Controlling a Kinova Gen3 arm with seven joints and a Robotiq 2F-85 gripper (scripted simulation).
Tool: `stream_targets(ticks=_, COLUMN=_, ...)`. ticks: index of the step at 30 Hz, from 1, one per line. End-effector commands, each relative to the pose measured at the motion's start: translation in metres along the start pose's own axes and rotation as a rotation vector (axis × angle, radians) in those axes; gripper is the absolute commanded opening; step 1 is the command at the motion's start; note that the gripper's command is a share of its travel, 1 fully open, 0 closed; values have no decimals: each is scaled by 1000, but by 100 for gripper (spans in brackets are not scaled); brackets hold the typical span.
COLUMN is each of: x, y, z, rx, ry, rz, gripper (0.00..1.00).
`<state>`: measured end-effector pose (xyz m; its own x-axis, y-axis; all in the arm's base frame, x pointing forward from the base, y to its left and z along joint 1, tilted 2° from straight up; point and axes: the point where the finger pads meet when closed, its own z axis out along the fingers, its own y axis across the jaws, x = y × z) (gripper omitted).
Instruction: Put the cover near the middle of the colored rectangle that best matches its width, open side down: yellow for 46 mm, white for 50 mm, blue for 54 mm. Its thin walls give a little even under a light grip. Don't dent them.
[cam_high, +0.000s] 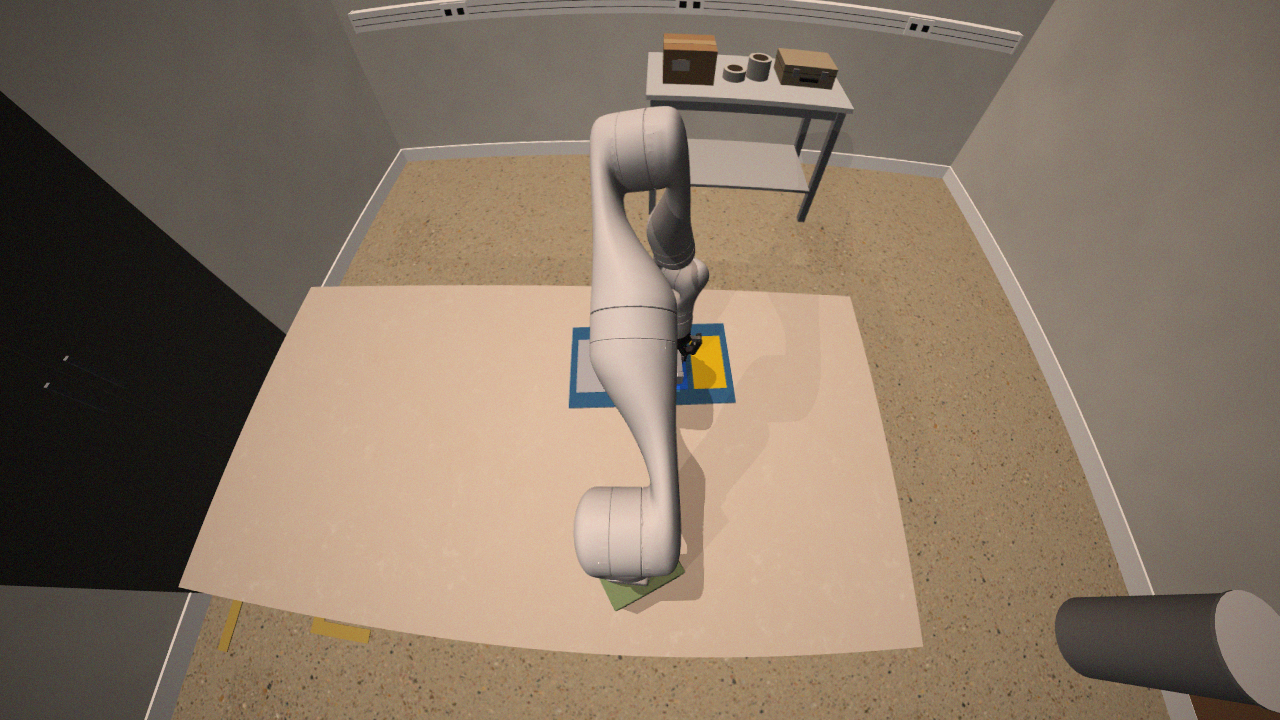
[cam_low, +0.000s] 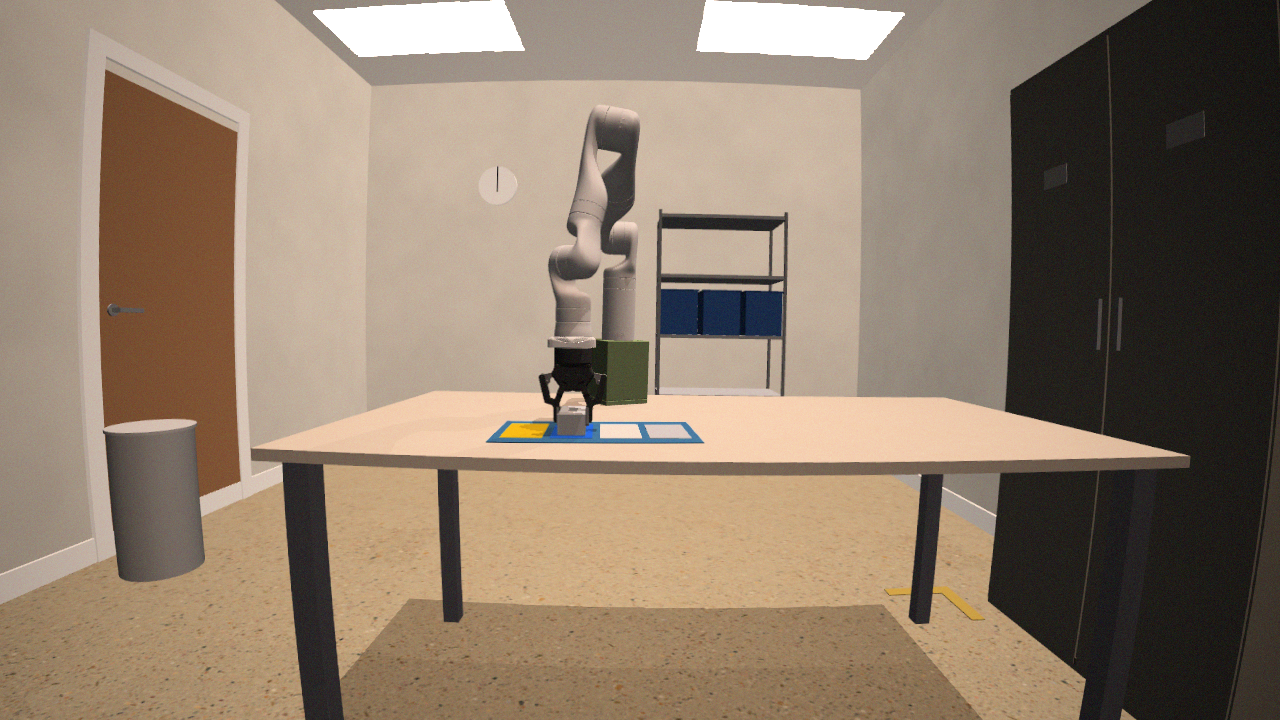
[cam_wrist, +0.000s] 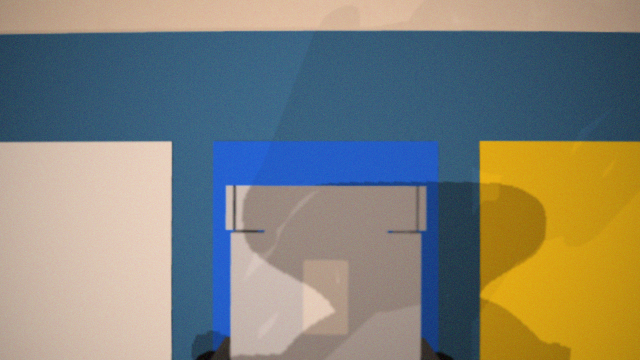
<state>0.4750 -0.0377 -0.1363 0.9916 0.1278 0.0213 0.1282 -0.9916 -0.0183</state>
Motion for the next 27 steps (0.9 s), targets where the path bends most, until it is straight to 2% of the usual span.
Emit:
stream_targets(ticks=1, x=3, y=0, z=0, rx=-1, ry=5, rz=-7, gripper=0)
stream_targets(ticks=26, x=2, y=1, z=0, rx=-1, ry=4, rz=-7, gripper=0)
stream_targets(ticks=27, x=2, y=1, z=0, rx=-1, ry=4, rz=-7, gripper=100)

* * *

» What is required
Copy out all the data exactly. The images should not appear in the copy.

» Task solution
Controlling a Kinova Gen3 arm with seven joints and a Robotiq 2F-85 gripper (scripted simulation).
Tool: `stream_targets(ticks=_, COLUMN=_, ...)`. ticks: index of the step at 30 Hz, from 1, one per line. End-effector commands, each relative to the pose measured at the motion's start: translation in metres along the start pose's own axes and rotation as a rotation vector (axis × angle, radians) in those axes; gripper is the absolute commanded opening; step 1 is the command at the motion's start; note that the gripper's command is a share of its travel, 1 fully open, 0 closed; values have no decimals: each is scaled by 1000, but by 100 for gripper (spans in brackets are not scaled); brackets hold the typical span.
COLUMN is each of: x, y, z, rx, ry, rz, gripper (0.00..1.00).
`<state>`: measured end-effector pose (xyz m; its own x-axis, y-axis; all in the arm's base frame, x pointing forward from the base, y to its left and z along joint 1, tilted 2° from straight up; point and axes: the point where the finger pads meet when closed, its own z axis out along the fingers, its own y axis across the jaws, x = y × z) (gripper omitted).
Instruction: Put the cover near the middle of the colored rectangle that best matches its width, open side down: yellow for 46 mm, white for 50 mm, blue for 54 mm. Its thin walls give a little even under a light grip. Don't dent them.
[cam_high, +0.000s] 
[cam_low, +0.000s] 
[cam_wrist, +0.000s] 
<state>0.4750 -0.0377 -0.1363 0.9916 0.1278 0.0213 0.1282 -0.9916 -0.0183</state>
Motion for the next 27 steps (0.9 s), targets where the path bends most, until it is straight to 2% of the usual span.
Emit:
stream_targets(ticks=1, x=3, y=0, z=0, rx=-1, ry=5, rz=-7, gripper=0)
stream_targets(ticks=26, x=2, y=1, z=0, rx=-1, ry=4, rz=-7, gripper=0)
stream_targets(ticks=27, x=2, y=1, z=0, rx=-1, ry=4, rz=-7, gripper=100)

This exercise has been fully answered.